:: Information given
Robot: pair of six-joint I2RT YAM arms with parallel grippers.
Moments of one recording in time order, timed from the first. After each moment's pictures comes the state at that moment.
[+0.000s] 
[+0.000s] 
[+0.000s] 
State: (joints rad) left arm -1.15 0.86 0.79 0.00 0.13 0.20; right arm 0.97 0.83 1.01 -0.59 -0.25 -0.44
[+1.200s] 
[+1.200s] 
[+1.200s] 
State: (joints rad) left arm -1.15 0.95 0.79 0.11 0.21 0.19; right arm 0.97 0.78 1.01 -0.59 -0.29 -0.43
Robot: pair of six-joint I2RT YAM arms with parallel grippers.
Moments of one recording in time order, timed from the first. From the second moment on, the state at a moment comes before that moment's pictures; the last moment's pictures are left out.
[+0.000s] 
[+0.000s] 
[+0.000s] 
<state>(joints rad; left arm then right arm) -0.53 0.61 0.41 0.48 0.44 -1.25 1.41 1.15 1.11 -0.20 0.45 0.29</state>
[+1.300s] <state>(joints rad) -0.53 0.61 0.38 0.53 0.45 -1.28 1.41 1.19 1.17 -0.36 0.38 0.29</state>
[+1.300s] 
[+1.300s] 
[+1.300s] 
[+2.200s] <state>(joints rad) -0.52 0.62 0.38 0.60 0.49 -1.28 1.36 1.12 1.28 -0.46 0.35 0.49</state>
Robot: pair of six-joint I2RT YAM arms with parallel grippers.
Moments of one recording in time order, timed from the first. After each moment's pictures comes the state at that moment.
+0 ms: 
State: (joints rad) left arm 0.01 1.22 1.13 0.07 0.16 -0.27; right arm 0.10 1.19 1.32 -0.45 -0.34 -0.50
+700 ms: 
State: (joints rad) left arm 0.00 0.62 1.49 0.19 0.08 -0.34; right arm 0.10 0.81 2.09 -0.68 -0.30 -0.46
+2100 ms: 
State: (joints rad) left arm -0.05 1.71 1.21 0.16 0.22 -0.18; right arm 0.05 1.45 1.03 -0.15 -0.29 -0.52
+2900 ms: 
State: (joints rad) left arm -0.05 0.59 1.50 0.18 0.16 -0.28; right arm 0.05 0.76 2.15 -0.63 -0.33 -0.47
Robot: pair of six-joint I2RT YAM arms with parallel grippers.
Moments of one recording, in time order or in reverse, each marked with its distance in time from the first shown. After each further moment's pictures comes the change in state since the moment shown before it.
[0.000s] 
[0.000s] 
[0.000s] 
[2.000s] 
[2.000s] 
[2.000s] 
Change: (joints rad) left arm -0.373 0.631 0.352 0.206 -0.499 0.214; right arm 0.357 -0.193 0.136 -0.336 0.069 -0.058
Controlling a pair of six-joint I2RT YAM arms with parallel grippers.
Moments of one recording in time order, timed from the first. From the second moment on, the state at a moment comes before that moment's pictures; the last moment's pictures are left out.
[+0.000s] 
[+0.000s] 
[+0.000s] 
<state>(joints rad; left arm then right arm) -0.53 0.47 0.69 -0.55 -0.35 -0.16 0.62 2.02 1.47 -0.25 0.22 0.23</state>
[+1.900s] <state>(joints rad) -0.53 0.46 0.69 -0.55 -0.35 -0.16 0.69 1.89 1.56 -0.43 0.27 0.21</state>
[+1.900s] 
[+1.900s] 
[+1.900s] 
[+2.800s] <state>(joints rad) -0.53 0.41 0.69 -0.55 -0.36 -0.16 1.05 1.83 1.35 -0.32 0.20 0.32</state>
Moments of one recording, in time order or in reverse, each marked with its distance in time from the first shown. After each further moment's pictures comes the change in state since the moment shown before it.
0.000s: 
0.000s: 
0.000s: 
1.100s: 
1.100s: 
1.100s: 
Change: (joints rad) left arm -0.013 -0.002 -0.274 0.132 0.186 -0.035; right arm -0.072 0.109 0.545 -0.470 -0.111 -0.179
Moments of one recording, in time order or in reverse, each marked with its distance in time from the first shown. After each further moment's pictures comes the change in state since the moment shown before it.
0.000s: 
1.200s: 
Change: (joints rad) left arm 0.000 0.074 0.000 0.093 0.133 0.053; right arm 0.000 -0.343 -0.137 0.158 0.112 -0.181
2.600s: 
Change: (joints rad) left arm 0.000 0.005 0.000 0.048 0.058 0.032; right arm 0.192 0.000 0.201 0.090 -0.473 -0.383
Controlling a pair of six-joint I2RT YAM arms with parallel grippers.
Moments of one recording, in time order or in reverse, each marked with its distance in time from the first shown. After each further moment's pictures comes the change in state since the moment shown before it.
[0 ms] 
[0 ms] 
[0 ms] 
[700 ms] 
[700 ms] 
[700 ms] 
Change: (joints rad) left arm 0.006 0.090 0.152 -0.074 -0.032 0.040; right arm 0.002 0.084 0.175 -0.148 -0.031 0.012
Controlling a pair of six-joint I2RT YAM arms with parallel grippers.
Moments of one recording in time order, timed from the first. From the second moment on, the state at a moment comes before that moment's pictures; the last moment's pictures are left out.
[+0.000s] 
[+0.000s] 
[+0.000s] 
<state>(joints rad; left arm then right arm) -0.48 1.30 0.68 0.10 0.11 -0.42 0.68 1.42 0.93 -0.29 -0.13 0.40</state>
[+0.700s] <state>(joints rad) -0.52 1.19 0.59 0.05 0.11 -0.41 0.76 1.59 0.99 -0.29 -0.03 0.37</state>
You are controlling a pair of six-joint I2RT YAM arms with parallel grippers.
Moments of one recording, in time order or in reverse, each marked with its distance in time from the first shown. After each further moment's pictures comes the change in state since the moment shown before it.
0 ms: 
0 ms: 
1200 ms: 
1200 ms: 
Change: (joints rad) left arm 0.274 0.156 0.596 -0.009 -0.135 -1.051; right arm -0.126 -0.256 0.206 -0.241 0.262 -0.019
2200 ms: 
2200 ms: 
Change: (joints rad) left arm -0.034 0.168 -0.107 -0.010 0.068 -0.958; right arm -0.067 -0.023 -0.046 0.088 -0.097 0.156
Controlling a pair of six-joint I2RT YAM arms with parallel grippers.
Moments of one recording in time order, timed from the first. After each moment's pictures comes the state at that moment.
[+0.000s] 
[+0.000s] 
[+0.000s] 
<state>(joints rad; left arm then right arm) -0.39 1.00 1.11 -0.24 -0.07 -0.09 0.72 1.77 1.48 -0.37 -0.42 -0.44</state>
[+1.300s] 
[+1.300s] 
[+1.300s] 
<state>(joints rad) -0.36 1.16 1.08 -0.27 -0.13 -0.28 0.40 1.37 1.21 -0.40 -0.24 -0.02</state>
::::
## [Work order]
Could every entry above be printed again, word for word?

## [Response to the task]
Robot: pair of six-joint I2RT YAM arms with parallel grippers.
Moments of one recording in time order, timed from the first. After each moment's pictures comes the state at that moment.
[+0.000s] 
[+0.000s] 
[+0.000s] 
State: (joints rad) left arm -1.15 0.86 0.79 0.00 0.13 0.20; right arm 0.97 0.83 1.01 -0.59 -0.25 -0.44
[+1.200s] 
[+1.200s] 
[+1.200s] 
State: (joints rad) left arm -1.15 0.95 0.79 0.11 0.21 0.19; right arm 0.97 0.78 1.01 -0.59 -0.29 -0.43
Robot: pair of six-joint I2RT YAM arms with parallel grippers.
Moments of one recording in time order, timed from the first. From the second moment on, the state at a moment comes before that moment's pictures; the last moment's pictures are left out.
[+0.000s] 
[+0.000s] 
[+0.000s] 
<state>(joints rad; left arm then right arm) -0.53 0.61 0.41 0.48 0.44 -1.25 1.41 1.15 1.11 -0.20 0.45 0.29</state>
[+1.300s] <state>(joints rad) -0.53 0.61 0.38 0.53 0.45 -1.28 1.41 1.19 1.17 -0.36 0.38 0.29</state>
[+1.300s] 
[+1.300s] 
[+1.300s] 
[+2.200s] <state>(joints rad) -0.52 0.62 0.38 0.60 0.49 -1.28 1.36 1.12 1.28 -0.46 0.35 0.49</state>
Robot: pair of six-joint I2RT YAM arms with parallel grippers.
Moments of one recording in time order, timed from the first. After each moment's pictures comes the state at that moment.
+0 ms: 
State: (joints rad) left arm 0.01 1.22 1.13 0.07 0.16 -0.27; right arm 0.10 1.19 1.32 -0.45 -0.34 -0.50
+700 ms: 
State: (joints rad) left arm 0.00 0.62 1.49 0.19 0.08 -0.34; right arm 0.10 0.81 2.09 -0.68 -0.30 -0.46
+2100 ms: 
State: (joints rad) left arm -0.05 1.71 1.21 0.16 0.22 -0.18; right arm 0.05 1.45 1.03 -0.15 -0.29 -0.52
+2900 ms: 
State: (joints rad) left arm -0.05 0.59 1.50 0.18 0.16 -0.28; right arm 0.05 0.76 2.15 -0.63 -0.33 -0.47
Robot: pair of six-joint I2RT YAM arms with parallel grippers.
Moments of one recording, in time order or in reverse, each marked with its distance in time from the first shown. After each further moment's pictures comes the change in state since the moment shown before it.
[0.000s] 
[0.000s] 
[0.000s] 
[2.000s] 
[2.000s] 
[2.000s] 
Change: (joints rad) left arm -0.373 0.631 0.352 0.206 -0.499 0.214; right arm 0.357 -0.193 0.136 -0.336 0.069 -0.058
Controlling a pair of six-joint I2RT YAM arms with parallel grippers.
Moments of one recording in time order, timed from the first. From the second moment on, the state at a moment comes before that moment's pictures; the last moment's pictures are left out.
[+0.000s] 
[+0.000s] 
[+0.000s] 
<state>(joints rad; left arm then right arm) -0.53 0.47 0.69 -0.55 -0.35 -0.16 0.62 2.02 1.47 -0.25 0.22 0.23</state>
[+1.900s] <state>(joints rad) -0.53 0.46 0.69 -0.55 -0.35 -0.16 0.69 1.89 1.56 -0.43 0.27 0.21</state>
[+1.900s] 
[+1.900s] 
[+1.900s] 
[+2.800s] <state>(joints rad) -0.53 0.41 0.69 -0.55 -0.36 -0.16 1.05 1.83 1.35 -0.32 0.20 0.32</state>
Moments of one recording, in time order or in reverse, each marked with its distance in time from the first shown. After each further moment's pictures comes the change in state since the moment shown before it.
0.000s: 
0.000s: 
0.000s: 
1.100s: 
1.100s: 
1.100s: 
Change: (joints rad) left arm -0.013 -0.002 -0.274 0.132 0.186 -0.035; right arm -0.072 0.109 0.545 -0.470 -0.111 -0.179
Moments of one recording, in time order or in reverse, each marked with its distance in time from the first shown. After each further moment's pictures comes the change in state since the moment shown before it.
0.000s: 
1.200s: 
Change: (joints rad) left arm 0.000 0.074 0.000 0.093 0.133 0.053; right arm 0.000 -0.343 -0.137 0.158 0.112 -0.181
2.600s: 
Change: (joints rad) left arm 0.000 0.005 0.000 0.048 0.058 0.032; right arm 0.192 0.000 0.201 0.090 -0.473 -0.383
Controlling a pair of six-joint I2RT YAM arms with parallel grippers.
Moments of one recording, in time order or in reverse, each marked with its distance in time from the first shown. After each further moment's pictures comes the change in state since the moment shown before it.
[0 ms] 
[0 ms] 
[0 ms] 
[700 ms] 
[700 ms] 
[700 ms] 
Change: (joints rad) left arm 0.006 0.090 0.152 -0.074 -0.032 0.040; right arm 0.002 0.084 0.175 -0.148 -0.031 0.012
Controlling a pair of six-joint I2RT YAM arms with parallel grippers.
Moments of one recording in time order, timed from the first. From the second moment on, the state at a moment comes before that moment's pictures; the last moment's pictures are left out.
[+0.000s] 
[+0.000s] 
[+0.000s] 
<state>(joints rad; left arm then right arm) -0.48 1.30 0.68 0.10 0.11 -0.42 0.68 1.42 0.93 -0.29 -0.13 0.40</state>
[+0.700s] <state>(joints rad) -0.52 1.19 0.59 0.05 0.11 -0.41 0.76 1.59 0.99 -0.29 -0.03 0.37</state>
You are controlling a pair of six-joint I2RT YAM arms with parallel grippers.
Moments of one recording, in time order or in reverse, each marked with its distance in time from the first shown. After each further moment's pictures comes the change in state since the moment shown before it.
0 ms: 
0 ms: 
1200 ms: 
1200 ms: 
Change: (joints rad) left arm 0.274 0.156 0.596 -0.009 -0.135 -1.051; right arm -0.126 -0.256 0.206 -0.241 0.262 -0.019
2200 ms: 
2200 ms: 
Change: (joints rad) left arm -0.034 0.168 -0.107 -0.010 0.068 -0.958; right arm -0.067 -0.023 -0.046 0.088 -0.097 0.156
Controlling a pair of six-joint I2RT YAM arms with parallel grippers.
Moments of one recording in time order, timed from the first. After each moment's pictures comes the state at that moment.
[+0.000s] 
[+0.000s] 
[+0.000s] 
<state>(joints rad; left arm then right arm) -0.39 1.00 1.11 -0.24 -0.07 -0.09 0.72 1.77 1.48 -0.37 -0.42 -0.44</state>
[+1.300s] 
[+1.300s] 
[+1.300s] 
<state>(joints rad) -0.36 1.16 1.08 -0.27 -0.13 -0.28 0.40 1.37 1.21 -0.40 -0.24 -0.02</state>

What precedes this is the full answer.